- Your assignment
Repeat every line of the following material exactly.
BEGIN Data extract
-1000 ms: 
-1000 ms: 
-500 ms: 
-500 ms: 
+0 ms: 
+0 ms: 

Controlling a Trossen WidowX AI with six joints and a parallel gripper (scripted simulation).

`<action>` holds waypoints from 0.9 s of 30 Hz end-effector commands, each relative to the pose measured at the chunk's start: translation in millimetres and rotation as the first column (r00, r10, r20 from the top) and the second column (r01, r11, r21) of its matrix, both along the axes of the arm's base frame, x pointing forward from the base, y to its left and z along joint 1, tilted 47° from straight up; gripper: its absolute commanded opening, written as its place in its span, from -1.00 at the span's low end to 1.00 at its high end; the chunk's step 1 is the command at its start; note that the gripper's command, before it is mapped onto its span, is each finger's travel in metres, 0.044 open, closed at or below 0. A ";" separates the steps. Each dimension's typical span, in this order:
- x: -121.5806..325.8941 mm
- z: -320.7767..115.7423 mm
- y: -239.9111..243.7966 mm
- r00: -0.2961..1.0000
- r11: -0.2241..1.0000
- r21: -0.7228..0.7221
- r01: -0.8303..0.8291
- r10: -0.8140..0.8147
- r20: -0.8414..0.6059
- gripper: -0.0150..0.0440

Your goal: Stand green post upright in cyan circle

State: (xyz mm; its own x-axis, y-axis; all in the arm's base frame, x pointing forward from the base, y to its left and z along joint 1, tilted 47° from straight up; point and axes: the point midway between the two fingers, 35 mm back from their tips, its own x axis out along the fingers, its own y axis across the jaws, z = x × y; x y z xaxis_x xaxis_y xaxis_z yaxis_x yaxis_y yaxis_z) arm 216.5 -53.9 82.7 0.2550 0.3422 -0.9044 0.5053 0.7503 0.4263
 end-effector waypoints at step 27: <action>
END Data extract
- Exercise answer
-1000 ms: 
-1000 ms: 
-500 ms: 
-500 ms: 
+0 ms: 
+0 ms: 

Controlling a Trossen WidowX AI with six joints and a parallel gripper (scripted simulation).

`<action>` holds waypoints from 0.9 s of 30 Hz end-effector commands, each relative to the pose measured at the chunk's start: translation in millimetres and rotation as the first column (r00, r10, r20 from the top) and the second column (r01, r11, r21) of its matrix, both along the axes of the arm's base frame, x pointing forward from the base, y to its left and z along joint 1, tilted 47° from straight up; gripper: its absolute commanded opening, written as its place in its span, from -1.00 at the span's low end to 1.00 at its high end; the chunk's step 1 is the command at its start; note that the gripper's command, before it is mapped onto its span, is each finger's travel in metres, 0.044 open, closed at or below 0. A ";" separates the steps. Each dimension's typical span, in this order:
- x: -121.5806..325.8941 mm
- z: -320.7767..115.7423 mm
- y: -239.9111..243.7966 mm
- r00: -0.2961..1.0000
- r11: -0.2241..1.0000
- r21: -0.7228..0.7221
- r01: -0.8303..0.8291
- r10: -0.8140..0.8147
- r20: -0.8414..0.6059
- gripper: -0.0150..0.0440

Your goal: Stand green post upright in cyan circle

State: (xyz mm; its own x-axis, y-axis; all in the arm's base frame, x pointing forward from the base, y to its left and z along joint 1, tilted 47° from straight up; point and axes: the point midway between the two fingers, 35 mm back from their tips, its own x axis out along the fingers, its own y axis across the jaws, z = x × y; x y z xaxis_x xaxis_y xaxis_z yaxis_x yaxis_y yaxis_z) arm 216.5 -53.9 82.7 0.2550 0.3422 -0.9044 0.5053 0.7503 0.4263
 end-effector waypoints at step 27: <action>

That concludes the output.